Suppose we have an ordered set of numbers, for example:
$\{0,2,3,5,9,10\}$
Now we take the mean of the first two numbers:
$(0+2)/2=1$
And then we take the mean of this number and the third number of our ordered set.
$(1+3)/2=2$
And so on until we did this with the last number of our ordered set.
Has this procedure a name?
This usually goes by the name "exponential smoothing". Say you have a sequence $\langle a_k \rangle$, you smoothen the sequence selecting $0 \le \alpha \le 1$ and:
$\begin{align*} A_0 &= \text{more or less arbitrary value} \\ A_{k + 1} &= \alpha a_k + (1 - \alpha) A_k \end{align*}$
The idea being that the $A_k$ represent a less bumpy representation of $a_k$, incorporating some of the historic evolution. If $\alpha = 0$, only history matters, if $\alpha = 1$ only the last value is considered. Intermediate values give intermediate weight to history.

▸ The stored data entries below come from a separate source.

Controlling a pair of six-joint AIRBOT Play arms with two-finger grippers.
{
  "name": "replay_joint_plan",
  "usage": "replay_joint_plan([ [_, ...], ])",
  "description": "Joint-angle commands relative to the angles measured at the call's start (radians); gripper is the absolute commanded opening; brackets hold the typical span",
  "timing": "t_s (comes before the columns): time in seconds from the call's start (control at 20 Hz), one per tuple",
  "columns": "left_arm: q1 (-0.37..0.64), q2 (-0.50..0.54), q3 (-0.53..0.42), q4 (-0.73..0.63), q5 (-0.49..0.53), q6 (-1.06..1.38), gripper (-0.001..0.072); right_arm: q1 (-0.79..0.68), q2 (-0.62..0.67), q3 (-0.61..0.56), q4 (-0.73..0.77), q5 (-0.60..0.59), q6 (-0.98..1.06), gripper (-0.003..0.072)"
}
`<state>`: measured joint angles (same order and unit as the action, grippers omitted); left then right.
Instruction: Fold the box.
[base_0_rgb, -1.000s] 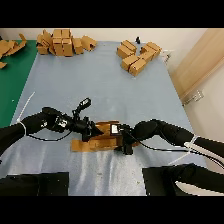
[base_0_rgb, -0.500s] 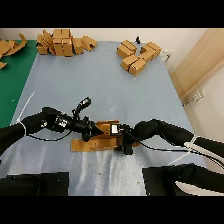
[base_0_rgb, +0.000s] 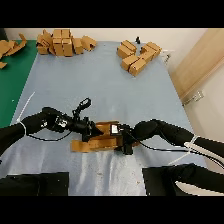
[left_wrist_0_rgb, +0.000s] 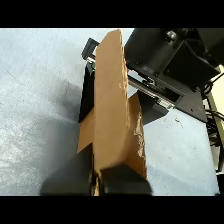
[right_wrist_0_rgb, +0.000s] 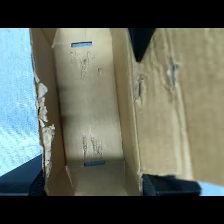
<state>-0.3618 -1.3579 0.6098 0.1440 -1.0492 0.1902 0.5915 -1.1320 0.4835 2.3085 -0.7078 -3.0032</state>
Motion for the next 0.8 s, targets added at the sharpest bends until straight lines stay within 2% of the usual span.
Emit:
replay_joint_plan([
  [0.0,0.002,0.001,0.0,-0.002,0.005,-0.003,0.0422,0.001,0.0,-0.001,0.0,0.0,0.0,0.0565],
  [0.3,0.01,0.001,0.0,0.003,0.0,-0.009,0.0424,0.001,0.0,-0.001,0.0,0.0,0.0,0.0565],
  [0.45,0.071,0.021,0.001,0.077,-0.006,-0.122,0.0425,0.001,0.0,-0.001,0.0,0.0,0.0,0.0565],
  [0.75,0.227,0.231,0.002,0.332,-0.041,-0.326,0.0424,0.001,0.0,-0.001,0.0,0.0,0.0,0.0565],
])
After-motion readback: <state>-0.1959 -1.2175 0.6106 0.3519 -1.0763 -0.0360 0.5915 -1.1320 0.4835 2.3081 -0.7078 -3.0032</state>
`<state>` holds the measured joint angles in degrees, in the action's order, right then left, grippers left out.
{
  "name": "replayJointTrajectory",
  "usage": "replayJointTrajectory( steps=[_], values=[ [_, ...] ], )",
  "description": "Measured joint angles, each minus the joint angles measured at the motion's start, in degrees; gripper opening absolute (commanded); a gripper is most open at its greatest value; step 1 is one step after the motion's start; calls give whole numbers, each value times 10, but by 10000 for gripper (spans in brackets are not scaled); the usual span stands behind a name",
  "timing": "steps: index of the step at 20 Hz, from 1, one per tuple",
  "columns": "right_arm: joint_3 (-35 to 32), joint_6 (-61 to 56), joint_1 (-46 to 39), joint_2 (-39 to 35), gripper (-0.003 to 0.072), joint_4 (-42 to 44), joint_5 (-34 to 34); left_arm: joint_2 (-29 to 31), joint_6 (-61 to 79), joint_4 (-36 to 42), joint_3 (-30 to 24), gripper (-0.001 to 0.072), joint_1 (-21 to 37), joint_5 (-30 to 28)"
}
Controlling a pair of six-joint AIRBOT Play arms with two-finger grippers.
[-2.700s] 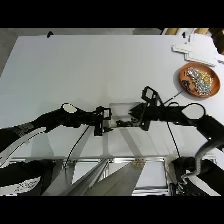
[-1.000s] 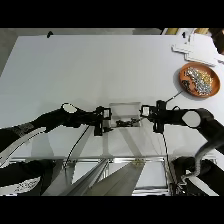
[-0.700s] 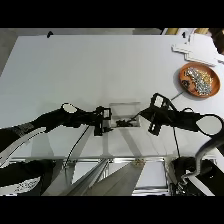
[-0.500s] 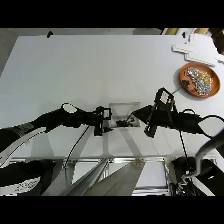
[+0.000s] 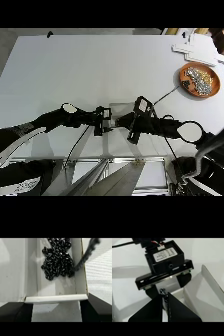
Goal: Fold the box and place the chain.
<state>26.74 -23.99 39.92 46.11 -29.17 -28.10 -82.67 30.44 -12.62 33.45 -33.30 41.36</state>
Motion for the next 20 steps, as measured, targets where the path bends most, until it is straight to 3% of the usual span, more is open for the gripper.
replayJointTrajectory(
  steps=[1, 4, 8, 12, 14, 15, 18, 20],
  values=[
    [0, -4, 4, 11, 32, -4, 9, 0, 0, 0, 0, 14, 0, 0],
    [0, -42, 10, 41, 264, -33, 30, 0, 0, 0, 0, 14, 0, 0],
    [18, -113, 3, 47, 264, -125, 17, 0, 0, 0, 0, 14, 0, 0],
    [81, -156, -73, 27, 254, -252, -77, 0, 0, 0, 0, 14, 0, 0],
    [103, -151, -136, 20, 157, -299, -121, 0, 0, 0, 0, 14, 0, 0],
    [109, -145, -169, 20, 157, -315, -134, 0, 0, 0, 0, 14, 0, 0],
    [117, -104, -249, 42, 162, -346, -161, 0, 0, 0, 0, 14, 0, 0],
    [115, -33, -272, 66, 268, -356, -177, 0, 0, 0, 0, 14, 0, 0]
  ],
)
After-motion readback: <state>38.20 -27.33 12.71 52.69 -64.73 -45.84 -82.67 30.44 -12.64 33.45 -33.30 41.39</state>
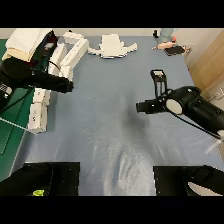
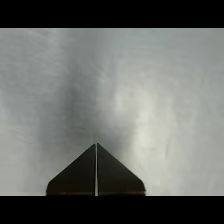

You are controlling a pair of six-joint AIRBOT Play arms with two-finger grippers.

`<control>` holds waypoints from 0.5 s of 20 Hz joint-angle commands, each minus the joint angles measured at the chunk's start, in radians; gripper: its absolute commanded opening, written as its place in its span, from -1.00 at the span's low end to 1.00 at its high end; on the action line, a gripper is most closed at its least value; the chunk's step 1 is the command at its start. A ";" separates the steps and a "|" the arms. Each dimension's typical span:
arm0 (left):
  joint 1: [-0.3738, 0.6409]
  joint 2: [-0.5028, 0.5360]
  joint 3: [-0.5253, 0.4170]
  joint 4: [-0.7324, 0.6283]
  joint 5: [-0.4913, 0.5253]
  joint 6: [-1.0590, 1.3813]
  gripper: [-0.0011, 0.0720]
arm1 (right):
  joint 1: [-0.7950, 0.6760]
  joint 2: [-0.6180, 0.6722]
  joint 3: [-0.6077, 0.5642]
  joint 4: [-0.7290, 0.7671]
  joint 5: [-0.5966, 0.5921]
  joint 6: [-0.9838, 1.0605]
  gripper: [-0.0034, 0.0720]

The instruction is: Fold the box.

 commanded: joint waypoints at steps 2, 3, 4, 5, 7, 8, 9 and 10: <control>-0.249 0.002 -0.074 0.060 0.074 -0.192 -0.94 | 0.000 -0.233 0.226 0.138 0.024 -0.153 -0.90; -0.284 -0.005 -0.092 0.060 0.110 -0.211 -0.94 | 0.002 -0.272 0.253 0.176 0.023 -0.174 -0.90; -0.308 -0.016 -0.100 0.060 0.130 -0.229 -0.93 | 0.002 -0.304 0.274 0.219 0.023 -0.191 -0.90; -0.325 -0.032 -0.101 0.060 0.135 -0.235 -0.93 | 0.003 -0.324 0.285 0.262 0.019 -0.196 -0.90; -0.333 -0.061 -0.101 0.058 0.129 -0.236 -0.93 | 0.004 -0.337 0.287 0.321 0.014 -0.195 -0.90; -0.333 -0.068 -0.101 0.058 0.124 -0.244 -0.93 | 0.004 -0.337 0.287 0.322 0.014 -0.195 -0.90; -0.333 -0.072 -0.101 0.058 0.129 -0.242 -0.93 | 0.003 -0.337 0.287 0.322 0.015 -0.195 -0.90; -0.333 -0.073 -0.101 0.058 0.128 -0.242 -0.93 | 0.004 -0.337 0.287 0.322 0.014 -0.195 -0.90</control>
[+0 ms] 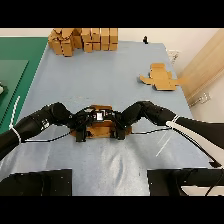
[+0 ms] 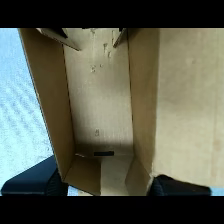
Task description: Fold the box.
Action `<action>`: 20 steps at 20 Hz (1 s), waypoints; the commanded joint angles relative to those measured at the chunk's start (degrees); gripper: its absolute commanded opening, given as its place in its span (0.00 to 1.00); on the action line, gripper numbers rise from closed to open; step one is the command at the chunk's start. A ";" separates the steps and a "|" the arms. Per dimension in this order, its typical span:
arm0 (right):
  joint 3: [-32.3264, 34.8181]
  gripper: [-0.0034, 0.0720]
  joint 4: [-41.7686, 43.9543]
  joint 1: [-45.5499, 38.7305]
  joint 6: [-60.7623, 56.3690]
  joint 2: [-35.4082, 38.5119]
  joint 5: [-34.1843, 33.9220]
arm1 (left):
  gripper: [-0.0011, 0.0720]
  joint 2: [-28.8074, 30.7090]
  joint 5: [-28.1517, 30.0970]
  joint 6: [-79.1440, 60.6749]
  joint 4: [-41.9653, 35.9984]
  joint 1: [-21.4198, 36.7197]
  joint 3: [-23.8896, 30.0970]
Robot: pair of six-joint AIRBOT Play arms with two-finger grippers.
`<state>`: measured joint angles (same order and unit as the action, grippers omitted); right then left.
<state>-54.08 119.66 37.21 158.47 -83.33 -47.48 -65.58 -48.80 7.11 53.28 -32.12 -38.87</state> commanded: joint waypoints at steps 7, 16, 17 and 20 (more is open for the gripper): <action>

This is quite popular for example in operating systems, which handle lots of variables that require monitoring, where just the last value can be very misleading, and the resources required to do a decent time series analysis just aren't available (or the analysis warranted). It takes up very little memory (one $A$ value) and negligible processing (if you select $\alpha$ carefully, you don't even need to multiply!).